By Larisa Karr
A month after the Haiti earthquake, Michèle Voltaire Marcelin decided to go back to her home city of Port-au-Prince. While she was traversing the streets, she saw nothing but destruction surrounding her, as the city that she knew from the soles of her feet had been completely and utterly destroyed.
An accomplished artist who has been creating for decades, Marcelin chose to convey the raw emotions she felt when she went back to Haiti through poetry and artwork. She says she could feel ahead of time that something awful would happen in her home country.
“The artwork was almost like a disaster foretold because the work had been done prior to the earthquake. It just had not been named. It was waiting for its name,” says Marcelin, 65. “It’s like having a dream and you can’t understand the message in the dream until the event occurs.”

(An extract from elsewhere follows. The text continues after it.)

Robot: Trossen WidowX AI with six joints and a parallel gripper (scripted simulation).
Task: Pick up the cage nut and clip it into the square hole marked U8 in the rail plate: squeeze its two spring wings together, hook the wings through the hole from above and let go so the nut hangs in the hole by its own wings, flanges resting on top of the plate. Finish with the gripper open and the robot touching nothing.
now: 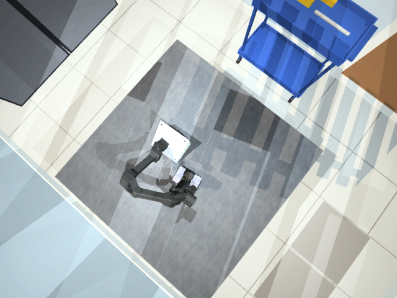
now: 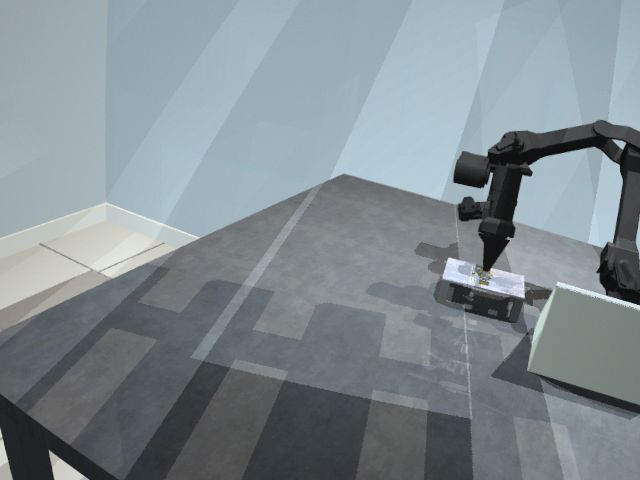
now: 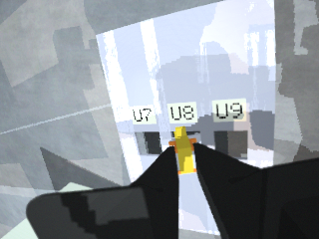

She has created three pieces about the earthquake that are different in their use of color and texture.
“Magnitude Seven Point One” depicts panicked, human-like figures against a background of stark yellow. She says that people have told her that it’s very difficult for them to stand in front of the painting because they are reliving the disaster.
Magnitude Seven Point One
The destruction of the city’s beloved Cathédrale Notre-Dame de Port-au-Prince, an ivory-white Victorian-era structure, is the subject of another one of her pieces. Titled “Broken Stones,” the painting shows a woman’s head crowned by a piece of wrought-iron encircled by off-white color wood.
“Regarding Loss” juxtaposes a woman with a ghastly white pallor, hollowed eyes and wispy hair with streaks of color against a white background.
She says she wants people to feel that she has been as truthful as she can be through her artwork and that she hasn’t tried to smooth things over or to shock anyone.
In addition to painting, she also writes and performs poems about the earthquake, titled “The Rift” and “The Thing.”
“The Rift” came to her when she realized the disaster highlighted that Haitian society was fragmented and divided among the “haves” and the “have-nots.”
“The Rift” was about more than the plates underneath the Earth that shocked. It was the fact that we were not each other’s saviors,” Marcelin says. “If I wanted somebody to take anything away from looking at my artwork regarding the earthquake, it would be to realize that it is time to mend those rifts and put differences aside. It is time for us to really become our brothers’ and our sisters’ keepers.”
Although she will never forget about the earthquake, Marcelin says that she does not plan on creating more artwork about it because Haiti has not moved forward since 2010.
“It’s not about creating something new because the situation hasn’t changed,” Marcelin says. “If it hasn’t changed, why do you have to write something new about it? We need to change the situation.”
She writes in ‘The Rift” that the solution is for the Haitian people to be proactive and actively work on building a better country.
“Whether their lives and deaths were for hope, a new beginning or for nothing, we will decide. Let the dead bury the dead. The living must change the world.”